17:04 karolherbst[d]: I think it's broken 😄
17:04 karolherbst[d]: maybe
17:04 karolherbst[d]: dunno actually
17:05 karolherbst[d]: mhh
17:05 karolherbst[d]: I need to pull the size somehow...
17:07 karolherbst[d]: _should_ maybe just put it there in nvk if we are using ldcx instead of load_global_constant
17:11 karolherbst[d]: where is nvk filling in the address of the descriptor set? Or can applications mess those up?
17:13 karolherbst[d]: anyway.. I _think_ this is potentially a good idea, but needs more work
17:20 mohamexiety[d]: phomes_[d]: if you have time could you give the linear modifier mr another quick try for any of the artifacting games?
17:38 phomes_[d]: mohamexiety[d]: still artifacts.
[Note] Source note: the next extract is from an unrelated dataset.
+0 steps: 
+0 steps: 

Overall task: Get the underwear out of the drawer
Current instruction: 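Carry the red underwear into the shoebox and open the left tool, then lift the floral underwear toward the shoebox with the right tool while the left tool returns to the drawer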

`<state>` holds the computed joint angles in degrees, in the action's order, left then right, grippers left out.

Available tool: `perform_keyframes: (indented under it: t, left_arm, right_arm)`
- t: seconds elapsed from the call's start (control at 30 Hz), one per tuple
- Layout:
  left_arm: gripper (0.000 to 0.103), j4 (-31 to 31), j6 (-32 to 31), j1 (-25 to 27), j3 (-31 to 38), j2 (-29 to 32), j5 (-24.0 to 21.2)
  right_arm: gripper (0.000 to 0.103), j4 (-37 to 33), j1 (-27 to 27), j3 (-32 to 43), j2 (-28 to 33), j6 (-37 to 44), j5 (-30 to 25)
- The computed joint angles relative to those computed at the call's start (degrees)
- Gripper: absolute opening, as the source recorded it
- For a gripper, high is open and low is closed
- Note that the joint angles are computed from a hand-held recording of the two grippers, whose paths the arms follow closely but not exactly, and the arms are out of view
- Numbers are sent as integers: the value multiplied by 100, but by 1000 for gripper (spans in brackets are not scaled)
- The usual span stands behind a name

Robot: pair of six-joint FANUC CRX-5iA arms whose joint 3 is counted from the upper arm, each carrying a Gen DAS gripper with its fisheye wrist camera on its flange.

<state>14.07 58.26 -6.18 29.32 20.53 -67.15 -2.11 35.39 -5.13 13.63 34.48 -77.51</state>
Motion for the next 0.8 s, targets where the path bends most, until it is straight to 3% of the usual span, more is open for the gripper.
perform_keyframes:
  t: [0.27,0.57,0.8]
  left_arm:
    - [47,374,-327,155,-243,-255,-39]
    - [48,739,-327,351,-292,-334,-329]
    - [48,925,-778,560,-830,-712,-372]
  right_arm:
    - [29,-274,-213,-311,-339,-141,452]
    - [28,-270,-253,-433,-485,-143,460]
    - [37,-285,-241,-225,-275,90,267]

Starting with 5d2b969d4688a49b0481cac1d617819fdf3ae448
18:09 mohamexiety[d]: phomes_[d]: https://gitlab.freedesktop.org/mohamexiety/mesa/-/commits/nvk-gstream-fixes-debug could you try this? it shouldnt artifact but should crash
18:12 mohamexiety[d]: (just pushed one more commit)
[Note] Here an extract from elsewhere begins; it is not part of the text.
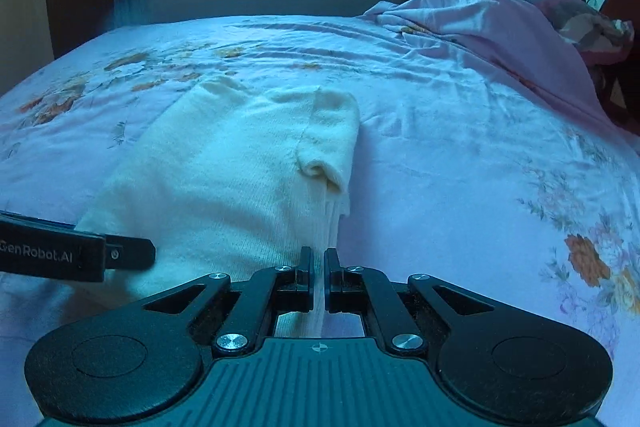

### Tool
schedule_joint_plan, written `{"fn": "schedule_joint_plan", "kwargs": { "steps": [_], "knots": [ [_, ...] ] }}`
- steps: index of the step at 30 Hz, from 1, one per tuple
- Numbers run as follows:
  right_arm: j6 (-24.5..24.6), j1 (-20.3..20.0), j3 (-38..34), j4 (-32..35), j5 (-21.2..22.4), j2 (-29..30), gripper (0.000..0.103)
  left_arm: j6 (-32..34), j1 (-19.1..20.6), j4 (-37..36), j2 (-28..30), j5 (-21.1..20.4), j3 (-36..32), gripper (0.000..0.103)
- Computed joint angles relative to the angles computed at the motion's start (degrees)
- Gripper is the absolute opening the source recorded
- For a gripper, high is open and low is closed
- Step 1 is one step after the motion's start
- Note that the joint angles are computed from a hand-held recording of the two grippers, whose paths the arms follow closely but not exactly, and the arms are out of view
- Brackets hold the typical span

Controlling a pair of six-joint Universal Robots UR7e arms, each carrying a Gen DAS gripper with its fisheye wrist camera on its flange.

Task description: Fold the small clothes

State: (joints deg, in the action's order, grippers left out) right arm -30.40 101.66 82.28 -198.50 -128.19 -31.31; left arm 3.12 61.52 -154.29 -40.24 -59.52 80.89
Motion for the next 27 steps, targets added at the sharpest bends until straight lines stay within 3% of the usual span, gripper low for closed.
{"fn": "schedule_joint_plan", "kwargs": {
  "steps": [3,11,12,13,14,15,27],
  "knots": [
    [-1.1,0.3,0.4,0.6,-0.6,-0.2,0.002,-0.2,-0.2,1.0,-0.4,0.4,0.2,0.08],
    [8.0,0.1,3.9,4.1,3.2,-4.8,0.006,-0.9,-0.6,1.1,-1.3,1.1,0.0,0.081],
    [8.7,0.0,4.3,4.5,3.5,-5.1,0.027,-0.7,-0.6,1.2,-1.3,1.1,-0.1,0.081],
    [9.8,-0.1,4.6,4.8,3.6,-5.4,0.07,-0.4,-0.6,1.3,-1.2,1.2,-0.3,0.081],
    [10.5,-0.1,5.0,3.9,3.8,-5.6,0.086,-0.1,-0.7,1.3,-1.1,1.4,-0.5,0.081],
    [10.3,-0.2,5.7,1.3,4.4,-5.5,0.092,0.3,-0.7,1.2,-1.0,1.3,-0.7,0.082],
    [14.2,-2.0,2.1,6.4,10.4,-5.7,0.092,1.0,1.0,5.2,2.4,-2.3,-7.9,0.083]
  ]
}}
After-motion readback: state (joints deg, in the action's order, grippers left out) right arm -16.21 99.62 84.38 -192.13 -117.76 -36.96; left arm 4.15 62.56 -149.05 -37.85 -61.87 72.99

18:23 karolherbst[d]: okay.. we have other palces where we add the size on the shader side to the desc set address thing..
18:23 karolherbst[d]: I think this has potential
18:25 karolherbst[d]: but also I'm not _that_ familiar with the binding model and everything 🥲
20:05 phomes_[d]: mohamexiety[d]: I get no artifacts or crash. There are two new commits on top of the one that caused artifacts. The first one ("debug stuff") gets rid of the artifacts
20:12 mohamexiety[d]: :concern:
20:21 phomes_[d]: karolherbst[d]: I gave it a test. Some games work fine, others are completely black screen, and then there is Dirt rally 2.0 benchmark where the car is no invisible, but the driver just floats in the air
20:21 karolherbst[d]: 😄
20:21 karolherbst[d]: yeah....
20:21 mohamexiety[d]: phomes_[d]: sorry about that, but could you try now? tried using the stashed offsets and also checking for zcull offset
20:22 karolherbst[d]: I need to figure out how to deal with the descriptors, but there might be a simpler solution to get what I want
20:22 karolherbst[d]: I need to see _why_ that change helps, because it might just be a side effect of something else
20:27 phomes_[d]: mohamexiety[d]: still no artifacts but I get this in the log:
20:27 phomes_[d]: `MESA: error: before zcull bind, old offset_B: 4096 new offset_B: 0
20:27 phomes_[d]: MESA: error: after zcull bind, old offset_B: 14976 new offset_B: 0
20:27 phomes_[d]: MESA: debug: ../src/vulkan/wsi/wsi_common_x11.c:1956: Swapchain status changed to VK_SUBOPTIMAL_KHR
20:27 phomes_[d]: MESA: error: before zcull bind, old offset_B: 4096 new offset_B: 0
20:27 phomes_[d]: MESA: error: after zcull bind, old offset_B: 14976 new offset_B: 0
20:27 phomes_[d]: MESA: error: before zcull bind, old offset_B: 35389440 new offset_B: 0
20:27 phomes_[d]: MESA: error: after zcull bind, old offset_B: 36041856 new offset_B: 0 `
20:28 mohamexiety[d]: ok yeah that confirms it. thanks so much!